> **YOUR ASSIGNMENT**
Print nothing but the lines below starting at the line that holds "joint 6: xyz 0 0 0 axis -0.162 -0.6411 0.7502" and ending at the line that holds "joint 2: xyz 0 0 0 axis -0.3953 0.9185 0", including both, each exactly as written.

━━━ EXTRACTED ENTRIES

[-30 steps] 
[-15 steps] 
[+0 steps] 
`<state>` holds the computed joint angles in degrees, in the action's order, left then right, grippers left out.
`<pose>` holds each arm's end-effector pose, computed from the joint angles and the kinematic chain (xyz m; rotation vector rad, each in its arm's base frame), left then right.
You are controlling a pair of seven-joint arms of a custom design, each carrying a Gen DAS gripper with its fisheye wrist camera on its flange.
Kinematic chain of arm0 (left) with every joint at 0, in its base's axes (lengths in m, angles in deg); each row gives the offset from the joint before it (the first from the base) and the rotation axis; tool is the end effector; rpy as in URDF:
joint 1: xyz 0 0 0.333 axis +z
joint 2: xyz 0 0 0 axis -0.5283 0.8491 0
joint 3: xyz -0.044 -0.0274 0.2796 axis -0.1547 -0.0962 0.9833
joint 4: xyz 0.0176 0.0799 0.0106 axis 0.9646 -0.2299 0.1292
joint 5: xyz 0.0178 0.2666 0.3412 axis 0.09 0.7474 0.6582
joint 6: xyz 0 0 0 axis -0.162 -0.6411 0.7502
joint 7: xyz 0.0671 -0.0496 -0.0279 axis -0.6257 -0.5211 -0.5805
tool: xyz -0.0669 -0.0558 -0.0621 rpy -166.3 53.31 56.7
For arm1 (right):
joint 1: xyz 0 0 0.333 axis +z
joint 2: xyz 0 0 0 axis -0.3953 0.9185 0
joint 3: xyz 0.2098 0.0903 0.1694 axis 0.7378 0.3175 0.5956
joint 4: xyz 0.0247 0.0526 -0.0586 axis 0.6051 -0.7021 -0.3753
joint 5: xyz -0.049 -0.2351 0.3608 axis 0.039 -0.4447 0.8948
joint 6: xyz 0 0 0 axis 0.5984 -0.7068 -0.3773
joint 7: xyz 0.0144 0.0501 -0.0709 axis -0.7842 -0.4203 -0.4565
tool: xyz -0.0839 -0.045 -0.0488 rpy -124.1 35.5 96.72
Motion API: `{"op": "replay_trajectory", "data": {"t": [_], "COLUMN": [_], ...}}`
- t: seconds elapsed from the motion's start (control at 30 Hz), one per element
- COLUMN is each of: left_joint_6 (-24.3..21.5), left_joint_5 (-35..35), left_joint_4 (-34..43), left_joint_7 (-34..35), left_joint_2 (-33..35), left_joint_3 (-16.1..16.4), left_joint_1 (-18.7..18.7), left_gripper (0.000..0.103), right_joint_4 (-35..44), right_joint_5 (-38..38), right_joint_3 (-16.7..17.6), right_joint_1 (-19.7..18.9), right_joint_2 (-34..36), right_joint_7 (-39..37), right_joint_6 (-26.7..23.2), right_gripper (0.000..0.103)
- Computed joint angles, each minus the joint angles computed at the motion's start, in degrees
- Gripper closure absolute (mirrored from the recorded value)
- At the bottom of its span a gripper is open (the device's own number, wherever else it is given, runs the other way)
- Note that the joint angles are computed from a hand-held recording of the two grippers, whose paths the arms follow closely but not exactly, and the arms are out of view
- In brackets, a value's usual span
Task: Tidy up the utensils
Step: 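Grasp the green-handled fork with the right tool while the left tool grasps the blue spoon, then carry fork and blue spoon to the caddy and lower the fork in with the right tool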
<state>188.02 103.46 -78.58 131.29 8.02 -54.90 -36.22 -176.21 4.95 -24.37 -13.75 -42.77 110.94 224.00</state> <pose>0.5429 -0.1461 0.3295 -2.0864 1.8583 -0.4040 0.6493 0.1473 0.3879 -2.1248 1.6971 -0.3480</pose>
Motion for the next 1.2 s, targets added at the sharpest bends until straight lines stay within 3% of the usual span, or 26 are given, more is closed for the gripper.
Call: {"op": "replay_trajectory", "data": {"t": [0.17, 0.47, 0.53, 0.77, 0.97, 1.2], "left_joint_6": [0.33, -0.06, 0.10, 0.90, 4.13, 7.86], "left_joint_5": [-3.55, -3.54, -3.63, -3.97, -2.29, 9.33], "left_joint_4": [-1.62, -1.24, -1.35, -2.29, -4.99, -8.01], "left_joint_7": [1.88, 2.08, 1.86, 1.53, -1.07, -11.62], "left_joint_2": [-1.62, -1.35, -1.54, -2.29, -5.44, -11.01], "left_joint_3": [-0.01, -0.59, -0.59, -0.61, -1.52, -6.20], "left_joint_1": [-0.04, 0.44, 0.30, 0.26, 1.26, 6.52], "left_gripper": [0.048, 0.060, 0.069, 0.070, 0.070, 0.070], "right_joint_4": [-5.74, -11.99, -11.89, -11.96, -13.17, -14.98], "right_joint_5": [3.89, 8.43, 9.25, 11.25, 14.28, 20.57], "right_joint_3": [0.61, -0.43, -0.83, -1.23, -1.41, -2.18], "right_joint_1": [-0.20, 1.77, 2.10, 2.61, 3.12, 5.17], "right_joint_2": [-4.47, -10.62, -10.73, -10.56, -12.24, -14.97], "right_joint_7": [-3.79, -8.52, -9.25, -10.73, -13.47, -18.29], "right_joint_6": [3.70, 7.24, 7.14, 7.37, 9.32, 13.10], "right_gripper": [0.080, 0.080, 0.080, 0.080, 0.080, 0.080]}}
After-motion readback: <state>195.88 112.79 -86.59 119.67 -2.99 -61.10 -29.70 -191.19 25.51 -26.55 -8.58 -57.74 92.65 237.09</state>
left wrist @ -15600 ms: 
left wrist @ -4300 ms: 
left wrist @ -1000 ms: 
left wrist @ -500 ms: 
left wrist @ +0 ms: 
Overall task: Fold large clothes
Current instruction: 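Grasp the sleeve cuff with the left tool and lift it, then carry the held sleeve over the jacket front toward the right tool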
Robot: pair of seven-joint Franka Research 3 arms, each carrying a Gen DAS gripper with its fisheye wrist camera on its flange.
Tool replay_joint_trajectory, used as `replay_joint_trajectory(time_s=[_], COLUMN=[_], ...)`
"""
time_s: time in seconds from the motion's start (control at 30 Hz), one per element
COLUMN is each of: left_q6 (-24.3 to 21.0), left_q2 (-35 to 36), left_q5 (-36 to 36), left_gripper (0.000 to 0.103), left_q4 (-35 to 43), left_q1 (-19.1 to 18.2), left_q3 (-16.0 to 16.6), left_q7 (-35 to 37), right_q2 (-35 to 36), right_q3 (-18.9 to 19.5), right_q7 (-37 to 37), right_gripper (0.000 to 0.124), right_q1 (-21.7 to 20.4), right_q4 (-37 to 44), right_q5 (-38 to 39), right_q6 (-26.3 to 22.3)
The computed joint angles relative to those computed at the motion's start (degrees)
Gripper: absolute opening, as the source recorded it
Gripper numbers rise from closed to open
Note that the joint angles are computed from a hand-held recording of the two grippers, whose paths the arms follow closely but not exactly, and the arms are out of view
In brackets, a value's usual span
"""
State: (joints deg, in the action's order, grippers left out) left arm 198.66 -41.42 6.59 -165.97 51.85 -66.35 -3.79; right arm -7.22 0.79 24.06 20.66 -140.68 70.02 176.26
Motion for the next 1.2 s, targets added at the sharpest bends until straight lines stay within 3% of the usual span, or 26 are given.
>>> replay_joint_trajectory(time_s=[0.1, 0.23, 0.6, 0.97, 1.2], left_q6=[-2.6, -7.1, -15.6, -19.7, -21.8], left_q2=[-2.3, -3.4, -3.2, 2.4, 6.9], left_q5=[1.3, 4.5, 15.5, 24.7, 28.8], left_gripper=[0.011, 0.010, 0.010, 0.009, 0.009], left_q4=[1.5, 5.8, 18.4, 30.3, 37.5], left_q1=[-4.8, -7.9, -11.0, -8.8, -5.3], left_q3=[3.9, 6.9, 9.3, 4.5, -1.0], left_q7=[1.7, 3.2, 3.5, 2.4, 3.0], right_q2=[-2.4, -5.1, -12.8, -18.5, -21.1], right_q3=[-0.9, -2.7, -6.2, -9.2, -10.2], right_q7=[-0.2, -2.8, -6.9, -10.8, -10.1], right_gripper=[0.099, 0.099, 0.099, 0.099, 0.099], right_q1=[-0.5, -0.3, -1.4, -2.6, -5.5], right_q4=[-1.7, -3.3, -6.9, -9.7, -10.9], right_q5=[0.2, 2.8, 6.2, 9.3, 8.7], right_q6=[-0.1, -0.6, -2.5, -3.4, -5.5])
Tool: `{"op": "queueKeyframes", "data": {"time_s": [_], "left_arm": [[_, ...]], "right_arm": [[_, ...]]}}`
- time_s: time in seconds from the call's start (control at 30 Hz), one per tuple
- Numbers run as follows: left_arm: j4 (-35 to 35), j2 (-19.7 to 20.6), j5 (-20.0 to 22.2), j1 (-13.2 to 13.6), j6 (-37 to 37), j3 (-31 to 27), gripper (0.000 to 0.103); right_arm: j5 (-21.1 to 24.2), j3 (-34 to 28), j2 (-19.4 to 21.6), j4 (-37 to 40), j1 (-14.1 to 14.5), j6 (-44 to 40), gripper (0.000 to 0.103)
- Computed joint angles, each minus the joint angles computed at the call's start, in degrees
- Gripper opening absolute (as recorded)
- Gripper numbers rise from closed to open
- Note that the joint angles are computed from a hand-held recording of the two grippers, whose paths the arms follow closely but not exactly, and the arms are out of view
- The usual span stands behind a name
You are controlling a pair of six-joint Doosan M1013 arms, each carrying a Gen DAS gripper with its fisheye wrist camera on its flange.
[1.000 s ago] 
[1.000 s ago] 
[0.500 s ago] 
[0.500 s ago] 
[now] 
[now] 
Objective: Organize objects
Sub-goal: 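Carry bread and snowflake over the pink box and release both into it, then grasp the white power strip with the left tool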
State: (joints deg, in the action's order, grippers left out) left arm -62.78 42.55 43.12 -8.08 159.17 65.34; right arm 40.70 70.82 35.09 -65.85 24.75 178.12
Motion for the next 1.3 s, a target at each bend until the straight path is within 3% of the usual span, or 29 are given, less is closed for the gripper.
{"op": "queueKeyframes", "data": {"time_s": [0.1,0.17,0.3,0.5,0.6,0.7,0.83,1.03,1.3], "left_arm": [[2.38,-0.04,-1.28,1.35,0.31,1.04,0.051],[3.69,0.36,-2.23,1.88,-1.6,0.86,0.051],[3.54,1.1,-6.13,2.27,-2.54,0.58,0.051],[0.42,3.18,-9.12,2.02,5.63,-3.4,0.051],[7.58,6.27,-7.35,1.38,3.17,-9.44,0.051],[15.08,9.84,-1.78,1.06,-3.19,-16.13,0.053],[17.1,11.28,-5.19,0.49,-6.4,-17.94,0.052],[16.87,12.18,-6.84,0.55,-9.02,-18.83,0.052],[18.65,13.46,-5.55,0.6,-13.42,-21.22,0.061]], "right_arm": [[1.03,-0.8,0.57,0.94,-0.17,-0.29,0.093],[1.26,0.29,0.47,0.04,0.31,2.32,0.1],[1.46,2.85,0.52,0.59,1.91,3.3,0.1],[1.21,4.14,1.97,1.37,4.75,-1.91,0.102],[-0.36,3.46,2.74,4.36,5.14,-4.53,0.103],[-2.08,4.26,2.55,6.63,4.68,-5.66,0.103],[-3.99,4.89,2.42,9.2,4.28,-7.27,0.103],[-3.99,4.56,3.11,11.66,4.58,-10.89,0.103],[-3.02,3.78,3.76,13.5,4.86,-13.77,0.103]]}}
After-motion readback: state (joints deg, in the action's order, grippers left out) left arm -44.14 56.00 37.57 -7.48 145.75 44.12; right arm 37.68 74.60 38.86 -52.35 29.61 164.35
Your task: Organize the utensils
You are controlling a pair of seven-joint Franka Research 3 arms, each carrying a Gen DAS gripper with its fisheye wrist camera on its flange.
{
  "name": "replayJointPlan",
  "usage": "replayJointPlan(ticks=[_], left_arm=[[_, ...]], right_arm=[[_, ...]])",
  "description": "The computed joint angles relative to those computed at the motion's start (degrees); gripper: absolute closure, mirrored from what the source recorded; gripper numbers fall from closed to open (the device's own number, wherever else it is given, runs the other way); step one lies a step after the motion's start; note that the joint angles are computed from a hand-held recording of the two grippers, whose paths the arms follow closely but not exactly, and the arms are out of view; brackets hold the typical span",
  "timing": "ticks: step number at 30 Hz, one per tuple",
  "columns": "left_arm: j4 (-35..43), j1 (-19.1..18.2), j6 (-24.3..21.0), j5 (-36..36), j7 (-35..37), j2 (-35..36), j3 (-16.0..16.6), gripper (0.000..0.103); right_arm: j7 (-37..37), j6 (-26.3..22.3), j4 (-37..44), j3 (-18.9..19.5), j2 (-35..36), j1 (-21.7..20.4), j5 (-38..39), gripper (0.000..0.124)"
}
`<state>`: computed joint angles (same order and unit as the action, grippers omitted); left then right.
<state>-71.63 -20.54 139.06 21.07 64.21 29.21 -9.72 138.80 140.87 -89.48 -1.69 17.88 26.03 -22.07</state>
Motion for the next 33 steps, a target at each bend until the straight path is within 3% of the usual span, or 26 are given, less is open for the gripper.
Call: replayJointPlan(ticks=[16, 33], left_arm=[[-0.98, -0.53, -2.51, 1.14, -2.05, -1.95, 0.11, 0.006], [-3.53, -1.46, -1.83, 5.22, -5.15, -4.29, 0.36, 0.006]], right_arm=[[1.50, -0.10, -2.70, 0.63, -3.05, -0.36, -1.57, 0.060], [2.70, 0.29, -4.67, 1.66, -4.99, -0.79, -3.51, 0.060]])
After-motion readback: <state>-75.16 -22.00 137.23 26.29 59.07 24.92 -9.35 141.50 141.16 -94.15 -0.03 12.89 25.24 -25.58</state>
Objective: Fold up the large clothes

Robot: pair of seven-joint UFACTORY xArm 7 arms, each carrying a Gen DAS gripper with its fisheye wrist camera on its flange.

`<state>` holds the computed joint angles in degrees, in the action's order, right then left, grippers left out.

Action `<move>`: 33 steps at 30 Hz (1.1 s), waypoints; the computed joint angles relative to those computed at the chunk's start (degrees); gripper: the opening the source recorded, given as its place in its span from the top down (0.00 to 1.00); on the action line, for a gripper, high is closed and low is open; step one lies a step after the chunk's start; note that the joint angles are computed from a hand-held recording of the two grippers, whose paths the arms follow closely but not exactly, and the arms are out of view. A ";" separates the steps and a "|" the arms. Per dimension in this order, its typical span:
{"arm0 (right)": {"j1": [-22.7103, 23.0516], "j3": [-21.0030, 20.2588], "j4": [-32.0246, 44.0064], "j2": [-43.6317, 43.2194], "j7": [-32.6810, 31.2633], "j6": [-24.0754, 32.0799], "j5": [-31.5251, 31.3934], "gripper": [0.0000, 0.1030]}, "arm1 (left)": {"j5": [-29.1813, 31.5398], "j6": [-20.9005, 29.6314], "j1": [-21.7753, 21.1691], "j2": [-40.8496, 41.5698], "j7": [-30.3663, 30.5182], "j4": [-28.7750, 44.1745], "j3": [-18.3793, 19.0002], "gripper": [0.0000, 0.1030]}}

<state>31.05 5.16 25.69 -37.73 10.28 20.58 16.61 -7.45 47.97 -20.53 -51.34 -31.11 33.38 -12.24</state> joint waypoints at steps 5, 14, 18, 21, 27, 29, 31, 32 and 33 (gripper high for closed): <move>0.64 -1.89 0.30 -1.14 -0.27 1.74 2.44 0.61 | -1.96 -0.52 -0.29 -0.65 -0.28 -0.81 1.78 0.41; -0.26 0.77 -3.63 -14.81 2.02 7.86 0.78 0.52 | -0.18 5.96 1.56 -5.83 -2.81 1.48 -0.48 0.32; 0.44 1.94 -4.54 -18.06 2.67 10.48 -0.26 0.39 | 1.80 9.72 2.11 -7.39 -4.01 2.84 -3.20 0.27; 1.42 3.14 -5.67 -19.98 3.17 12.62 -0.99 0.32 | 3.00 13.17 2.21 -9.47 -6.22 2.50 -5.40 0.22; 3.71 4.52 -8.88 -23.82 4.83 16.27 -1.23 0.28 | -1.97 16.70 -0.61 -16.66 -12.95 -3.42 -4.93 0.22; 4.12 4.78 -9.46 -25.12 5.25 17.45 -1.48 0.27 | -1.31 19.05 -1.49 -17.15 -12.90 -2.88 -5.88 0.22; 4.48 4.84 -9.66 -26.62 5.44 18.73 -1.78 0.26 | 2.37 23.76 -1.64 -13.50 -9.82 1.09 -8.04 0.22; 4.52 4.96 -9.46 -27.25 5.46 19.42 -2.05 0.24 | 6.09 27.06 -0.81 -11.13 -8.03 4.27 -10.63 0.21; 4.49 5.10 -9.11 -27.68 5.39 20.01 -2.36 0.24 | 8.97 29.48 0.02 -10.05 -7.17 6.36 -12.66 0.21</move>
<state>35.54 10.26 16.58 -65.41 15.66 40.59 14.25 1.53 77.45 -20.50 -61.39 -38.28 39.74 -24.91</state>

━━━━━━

> **SOLUTION TO THIS PROBLEM**
joint 6: xyz 0 0 0 axis -0.162 -0.6411 0.7502
joint 7: xyz 0.0671 -0.0496 -0.0279 axis -0.6257 -0.5211 -0.5805
tool: xyz -0.0669 -0.0558 -0.0621 rpy -166.3 53.31 56.7
For arm1 (right):
joint 1: xyz 0 0 0.333 axis +z
joint 2: xyz 0 0 0 axis -0.3953 0.9185 0

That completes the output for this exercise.